┌────────

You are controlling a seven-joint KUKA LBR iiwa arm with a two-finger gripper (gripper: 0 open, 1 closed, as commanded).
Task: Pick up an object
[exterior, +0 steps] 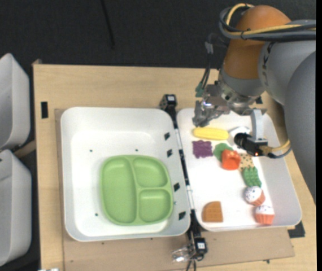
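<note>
My gripper (204,116) hangs over the far left corner of the right bin (279,208), just above and behind a yellow banana-shaped toy (210,133). Nothing shows between its fingers, and their spacing is too unclear to judge. Below the banana lie a purple grape cluster (202,149), a red and green strawberry-like toy (228,157), a green block (251,176), a white dotted ball (252,195), a cupcake toy (264,214) and a brown waffle piece (212,212).
The left bin (82,129) holds a green divided plate (136,189). The bins' shared wall runs between them with black clips. The arm's grey body and orange band fill the upper right.
</note>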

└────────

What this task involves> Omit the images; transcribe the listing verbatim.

Result below>
You are controlling a seven-joint KUKA LBR iiwa arm with a two-finger gripper (gripper: 0 open, 1 closed, as commanded).
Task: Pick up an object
[exterior, +0 steps] 
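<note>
My gripper (204,116) hangs over the far left corner of the right bin (279,208), just above and behind a yellow banana-shaped toy (210,133). Nothing shows between its fingers, and their spacing is too unclear to judge. Below the banana lie a purple grape cluster (202,149), a red and green strawberry-like toy (228,157), a green block (251,176), a white dotted ball (252,195), a cupcake toy (264,214) and a brown waffle piece (212,212).
The left bin (82,129) holds a green divided plate (136,189). The bins' shared wall runs between them with black clips. The arm's grey body and orange band fill the upper right.
</note>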

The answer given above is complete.